Зимою сугробы на улицах бывали так велики, что для ходьбы около домов, как траншеи, копали узкие, тихие, синие коридоры, и оттого, что снежные стены подымались выше деревянных, в домах было темно и скучно. От скуки спали зимою как могли много, а от затяжного спанья еще пуще скучали.
Но то, что у Алпатова на дворе, как в берлоге лесной, спал медвежонок, искренне веселило аинцев.
Спрашивали с молодым любопытством:
- Спит?
- Спит.
- Ишь ты его (добродушно), спит!.. Вот язва!
А когда собирались у Алпатова, то первым делом обхаживали кругом березовую конуру, забросанную хворостом и соломою и щедро укрытую сверху снегом. Приглядывались, слушали, спорили - спит ли?..
Спал.
VI
Девятнадцатого декабря родился у Руфины Петровны десятый ребенок. Незадолго перед этим маленький Ваня, ее любимец, уличал ее во лжи:
- Какая ты, мама, врунья! Ах, какая врунья!
- Я? Что ты!
- Какая врунья!.. Ты сказала, если я буду умный, у меня будет еще сестрица. Вот я уже сколько дней умный, пять дней умный, шесть дней умный, а никого нет!
Но хоть и ждала девочку Руфина Петровна, - родился мальчик, большой и крепкий, как все Алпатовы.

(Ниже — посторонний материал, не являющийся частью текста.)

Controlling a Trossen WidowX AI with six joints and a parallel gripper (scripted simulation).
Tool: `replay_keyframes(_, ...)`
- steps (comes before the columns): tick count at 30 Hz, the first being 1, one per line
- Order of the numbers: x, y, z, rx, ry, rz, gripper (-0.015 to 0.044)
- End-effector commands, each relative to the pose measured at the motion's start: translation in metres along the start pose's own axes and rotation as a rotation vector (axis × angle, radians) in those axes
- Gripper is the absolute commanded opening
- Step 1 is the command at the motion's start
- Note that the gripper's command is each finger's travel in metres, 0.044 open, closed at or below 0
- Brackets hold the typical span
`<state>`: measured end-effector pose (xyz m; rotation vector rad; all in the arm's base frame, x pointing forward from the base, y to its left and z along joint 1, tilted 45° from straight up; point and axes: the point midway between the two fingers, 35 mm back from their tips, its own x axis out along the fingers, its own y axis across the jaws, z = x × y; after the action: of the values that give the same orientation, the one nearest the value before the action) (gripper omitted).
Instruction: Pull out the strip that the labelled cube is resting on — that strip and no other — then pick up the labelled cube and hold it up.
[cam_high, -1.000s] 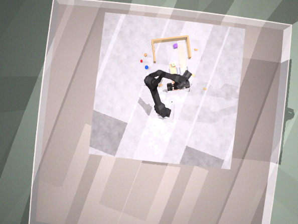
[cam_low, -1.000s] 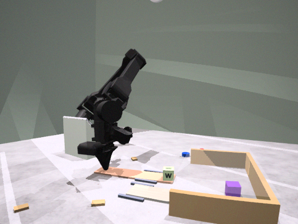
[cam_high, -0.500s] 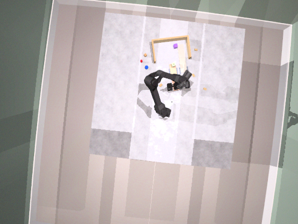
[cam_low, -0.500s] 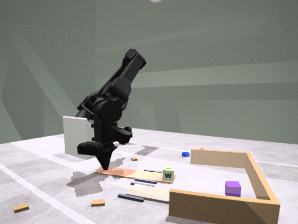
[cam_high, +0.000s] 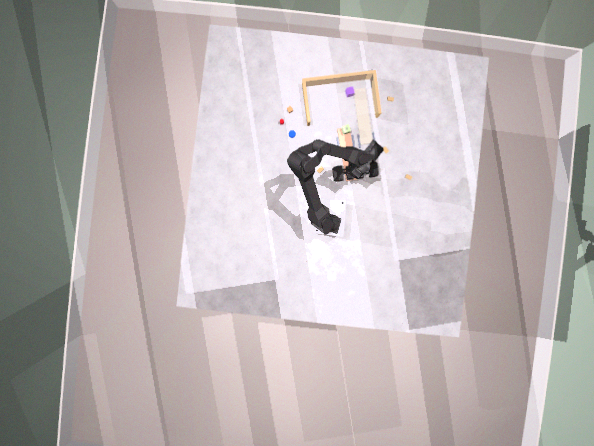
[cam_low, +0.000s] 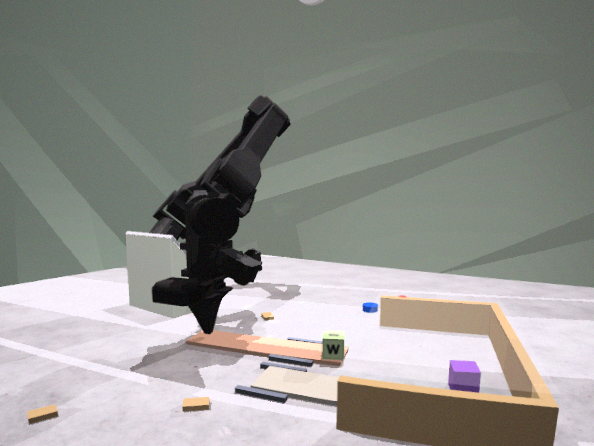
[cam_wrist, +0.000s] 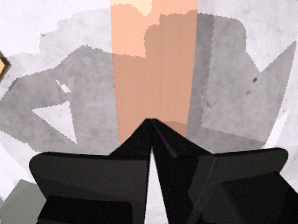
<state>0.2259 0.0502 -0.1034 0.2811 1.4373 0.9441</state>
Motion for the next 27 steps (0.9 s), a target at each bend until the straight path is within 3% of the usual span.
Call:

Назвали его Борисом, и полковник положил на его имя - как было и с прочими детьми - припасенную к этому случаю тысячу рублей в банк.
Боба был седьмым сыном, и когда поздравляли Алпатова с наследником, говорил он о себе значительно:
- Да, вот так-то: семь сыновей... Семь сыновей да еще и сам соловей! и подбрасывал крупную голову молодцевато.